== Task item ==
Copy, exactly as written, the lines that begin at the one containing "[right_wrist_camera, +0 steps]" and end at the one containing "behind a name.". Skip any pictures in the data below.

== Data extracts ==
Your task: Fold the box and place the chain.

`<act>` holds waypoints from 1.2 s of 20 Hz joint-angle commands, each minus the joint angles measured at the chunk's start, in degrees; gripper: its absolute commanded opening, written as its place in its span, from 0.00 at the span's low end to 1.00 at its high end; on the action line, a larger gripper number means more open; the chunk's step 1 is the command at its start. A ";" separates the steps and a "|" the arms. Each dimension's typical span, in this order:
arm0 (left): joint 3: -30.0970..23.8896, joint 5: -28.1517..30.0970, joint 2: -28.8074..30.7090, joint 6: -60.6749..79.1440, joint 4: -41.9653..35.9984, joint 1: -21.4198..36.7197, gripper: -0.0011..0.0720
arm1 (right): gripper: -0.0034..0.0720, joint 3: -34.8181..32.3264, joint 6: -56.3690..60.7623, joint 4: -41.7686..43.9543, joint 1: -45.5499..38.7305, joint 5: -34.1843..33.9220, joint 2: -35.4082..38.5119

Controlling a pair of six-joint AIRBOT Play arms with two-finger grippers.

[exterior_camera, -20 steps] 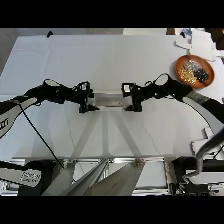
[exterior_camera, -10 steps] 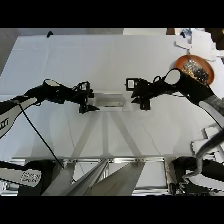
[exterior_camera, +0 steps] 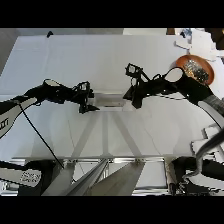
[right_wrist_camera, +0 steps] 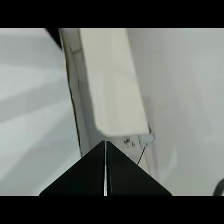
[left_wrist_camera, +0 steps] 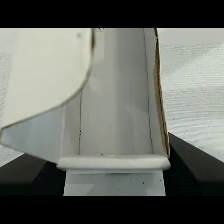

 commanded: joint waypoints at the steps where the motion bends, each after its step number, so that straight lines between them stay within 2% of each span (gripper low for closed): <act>1: 0.04 0.00 -0.02 0.02 0.00 0.00 0.55 | 0.06 0.48 1.07 7.74 0.04 -6.21 -4.22; 6: 0.04 0.00 -0.02 0.02 -0.02 0.00 0.55 | 0.06 3.58 6.03 11.13 0.04 -10.86 -11.30; 9: 0.04 0.00 -0.02 0.02 -0.02 0.00 0.55 | 0.06 3.61 6.58 11.10 0.04 -10.80 -12.20; 18: 0.04 0.00 -0.02 0.02 0.00 0.00 0.55 | 0.06 3.63 6.56 11.13 0.02 2.60 -11.23; 24: 0.04 0.00 -0.02 0.02 -0.02 0.00 0.55 | 0.06 3.63 6.54 11.04 -0.87 6.21 -6.16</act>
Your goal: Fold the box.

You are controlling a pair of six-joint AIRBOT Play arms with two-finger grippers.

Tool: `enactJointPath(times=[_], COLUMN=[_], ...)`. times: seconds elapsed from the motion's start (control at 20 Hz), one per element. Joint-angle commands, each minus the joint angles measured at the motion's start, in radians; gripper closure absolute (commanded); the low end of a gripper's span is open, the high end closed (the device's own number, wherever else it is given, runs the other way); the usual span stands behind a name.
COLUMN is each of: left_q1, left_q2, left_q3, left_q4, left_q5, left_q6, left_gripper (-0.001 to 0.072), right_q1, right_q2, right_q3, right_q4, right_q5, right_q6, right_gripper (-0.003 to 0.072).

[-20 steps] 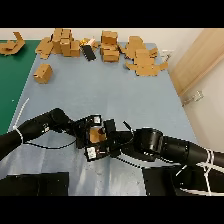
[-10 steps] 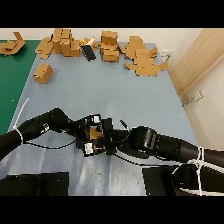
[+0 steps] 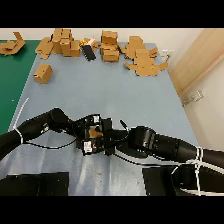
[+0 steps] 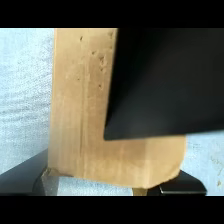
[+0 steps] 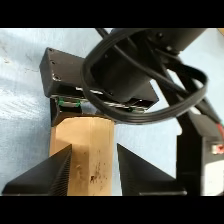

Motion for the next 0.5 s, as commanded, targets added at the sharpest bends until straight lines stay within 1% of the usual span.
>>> enactJointPath(times=[0.0,0.15,0.45], left_q1=[0.000,0.000,0.000], left_q2=[0.001,0.001,0.001], left_q3=[0.001,0.001,0.001], left_q4=[0.000,-0.001,-0.001], left_q5=[0.001,0.001,0.001], left_q6=[0.000,0.000,0.000], left_gripper=[0.0299,0.0300,0.0300], right_q1=[0.001,-0.001,-0.038], right_q2=[0.016,0.045,0.052], right_q3=[-0.002,-0.002,-0.009], right_q4=[0.021,0.014,0.011], right_q5=[-0.101,-0.165,-0.167], right_q6=[0.002,0.002,0.002], right_gripper=[0.0244,0.0244,0.0245])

== Written answer ==
[right_wrist_camera, +0 steps] 
[left_wrist_camera, +0 steps] 

 commanded: joint waypoints at the steps where the motion bends, each after its step number, so that straight lines between them stay within 2% of each span (gripper low for closed): <act>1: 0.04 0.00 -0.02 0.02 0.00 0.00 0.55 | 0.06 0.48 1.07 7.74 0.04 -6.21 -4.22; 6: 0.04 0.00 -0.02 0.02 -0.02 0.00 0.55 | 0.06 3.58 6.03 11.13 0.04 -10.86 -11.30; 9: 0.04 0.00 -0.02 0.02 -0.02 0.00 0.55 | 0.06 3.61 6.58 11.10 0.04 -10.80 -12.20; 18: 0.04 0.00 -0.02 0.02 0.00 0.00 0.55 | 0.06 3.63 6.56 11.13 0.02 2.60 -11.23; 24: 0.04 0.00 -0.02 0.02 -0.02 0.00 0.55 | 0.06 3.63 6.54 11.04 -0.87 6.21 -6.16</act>
Your goal: Fold the box.

You are controlling a pair of six-joint AIRBOT Play arms with two-finger grippers.

Tool: `enactJointPath(times=[_], COLUMN=[_], ...)`. times: seconds elapsed from the motion's start (control at 20 Hz), one per element. Joint-angle commands, each minus the joint angles measured at the motion's start, in radians; gripper closure absolute (commanded); the low end of a gripper's span is open, the high end closed (the device's own number, wherever else it is given, runs the other way); the usual span stands behind a name.

The exercise is done, and no more output is needed.